Beyond survival, charter students build a plan for living in space

By Jamar Younger

“Why not me?”

That’s the question 12-year-old Ruth Cox asked herself before gathering a team to compete in a STEM competition, the Honeywell Fiesta Bowl Aerospace Challenge.

“My oldest brother won the final competition and my other brother made it to the finals, so I always assumed that I would do this,” said Cox, a sixth-grade-student at Challenge Charter School in Glendale. So she called her close friends and fellow sixth graders, sisters Emily and Catherine Taylor, and Ada Stanley, and asked if they wanted to create a team: Team R.A.C.E, one letter for each of their names.

The girls spent six months researching gravity, various methods for growing plants, and other topics, as well as plenty of writing and model building. The goal: build a base on Mars moon Phobos where astronauts could survive in space and conduct experiments, but still live comfortably.

The team created a scale model of the base and a written report about an International Logistics Mission to colonize Phobos, a moon of Mars.

Their hard work and preparation yielded the ultimate prize: first place and a trip to space camp in June at the U.S. Space and Rocket Center in Huntsville, Ala.

A Plan Based on Living Rather than Surviving

The girls’ miniature base included a space for aeroponic and aquaponic greenhouses, labs, a gym, and living area where astronauts could sleep and cook.

The group not only emphasized safety, but also showed how the astronauts, who would most likely spend their life on the colony, would create lives in space.

“I think that was the difference between us and the other the teams. The other teams put an emphasis on safety and how they’re going to survive, and we did emphasize safety, but we also wanted to emphasize how they’re going to live,” Cox said.

As a result, the girls took special pride in the model’s design.

“I think the building part really helped us express the way we wanted it to be,” said Catherine Taylor. “The research, we definitely showed enthusiasm for, but with the model, we were like ‘look, this is us. This is what we want our astronauts to have and we definitely made our base homey’.”

The competition started with a semi-final round on Feb. 6 at ASU’s Polytechnic Campus, where Team R.A.C.E. impressed Honeywell Engineers enough to finish first among 300 other schools from across the state.

About three weeks later, the team had to deliver a 10-minute oral presentation, followed by a question-and-answer session with a panel of judges.

The girls balanced a seesaw of emotions, ranging from nervous and stressed, to shocked and surprised when they were announced as winners.

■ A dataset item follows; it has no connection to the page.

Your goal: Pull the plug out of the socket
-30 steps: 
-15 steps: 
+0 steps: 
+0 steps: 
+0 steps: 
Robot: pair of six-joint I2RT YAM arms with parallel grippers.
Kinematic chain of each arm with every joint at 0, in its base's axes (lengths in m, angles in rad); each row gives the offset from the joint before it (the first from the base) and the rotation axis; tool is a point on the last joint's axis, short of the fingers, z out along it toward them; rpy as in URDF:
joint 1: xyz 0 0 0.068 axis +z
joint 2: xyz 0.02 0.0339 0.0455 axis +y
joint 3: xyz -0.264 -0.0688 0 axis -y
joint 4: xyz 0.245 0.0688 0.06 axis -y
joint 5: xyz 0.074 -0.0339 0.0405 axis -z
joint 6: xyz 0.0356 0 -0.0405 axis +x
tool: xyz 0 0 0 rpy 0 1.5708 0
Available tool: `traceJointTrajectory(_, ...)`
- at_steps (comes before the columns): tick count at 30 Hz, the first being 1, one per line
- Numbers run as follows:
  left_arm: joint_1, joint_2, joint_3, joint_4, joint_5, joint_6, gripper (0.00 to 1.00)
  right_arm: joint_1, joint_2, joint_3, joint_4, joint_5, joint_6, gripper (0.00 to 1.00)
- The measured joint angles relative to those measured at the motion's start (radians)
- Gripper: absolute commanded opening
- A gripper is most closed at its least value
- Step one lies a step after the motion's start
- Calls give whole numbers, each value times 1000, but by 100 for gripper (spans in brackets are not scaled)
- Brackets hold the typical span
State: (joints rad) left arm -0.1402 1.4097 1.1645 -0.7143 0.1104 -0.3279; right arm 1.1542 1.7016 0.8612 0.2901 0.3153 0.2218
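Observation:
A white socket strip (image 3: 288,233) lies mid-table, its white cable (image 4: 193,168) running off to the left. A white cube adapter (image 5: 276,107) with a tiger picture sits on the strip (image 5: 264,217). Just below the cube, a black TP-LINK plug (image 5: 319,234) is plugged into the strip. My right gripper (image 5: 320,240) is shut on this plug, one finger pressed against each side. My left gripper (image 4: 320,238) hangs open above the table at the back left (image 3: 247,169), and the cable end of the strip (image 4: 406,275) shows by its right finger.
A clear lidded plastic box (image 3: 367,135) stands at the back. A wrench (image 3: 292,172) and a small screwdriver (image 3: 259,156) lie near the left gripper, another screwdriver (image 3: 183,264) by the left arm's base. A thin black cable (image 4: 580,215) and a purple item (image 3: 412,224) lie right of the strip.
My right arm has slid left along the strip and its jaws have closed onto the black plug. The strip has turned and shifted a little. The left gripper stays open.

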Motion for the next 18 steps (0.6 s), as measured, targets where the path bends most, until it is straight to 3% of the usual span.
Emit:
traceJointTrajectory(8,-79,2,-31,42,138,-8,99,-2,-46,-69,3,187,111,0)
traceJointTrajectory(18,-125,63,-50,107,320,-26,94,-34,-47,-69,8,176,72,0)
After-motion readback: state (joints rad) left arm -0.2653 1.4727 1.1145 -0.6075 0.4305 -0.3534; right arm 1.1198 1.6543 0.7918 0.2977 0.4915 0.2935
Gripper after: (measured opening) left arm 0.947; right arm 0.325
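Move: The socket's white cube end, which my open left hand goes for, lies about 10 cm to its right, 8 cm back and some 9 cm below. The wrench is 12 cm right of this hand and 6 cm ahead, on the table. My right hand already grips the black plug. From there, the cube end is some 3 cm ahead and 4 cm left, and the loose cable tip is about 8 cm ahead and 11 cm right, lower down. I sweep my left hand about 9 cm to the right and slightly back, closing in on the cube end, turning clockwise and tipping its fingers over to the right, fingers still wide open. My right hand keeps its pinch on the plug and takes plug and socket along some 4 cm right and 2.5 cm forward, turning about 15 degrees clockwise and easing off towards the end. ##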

“I had tears in my eyes. We just kept hugging and high-fiving. Then my dad cried and that made want to cry,” Catherine Taylor said.

Her sister, Emily, experienced a different type of emotion.

“I don’t think I was surprised as much as shocked,” she said. “I finally realized what this was, like the whole big picture. The only thing I could remember was I couldn’t feel my legs.”

The team understood the significance of an all-female group winning one of the top STEM competitions in the country.

But they want people to focus more their accomplishment.

“I think we’re more interested in talking about science itself and the background behind it than having an all-girls team,” Catherine Taylor said.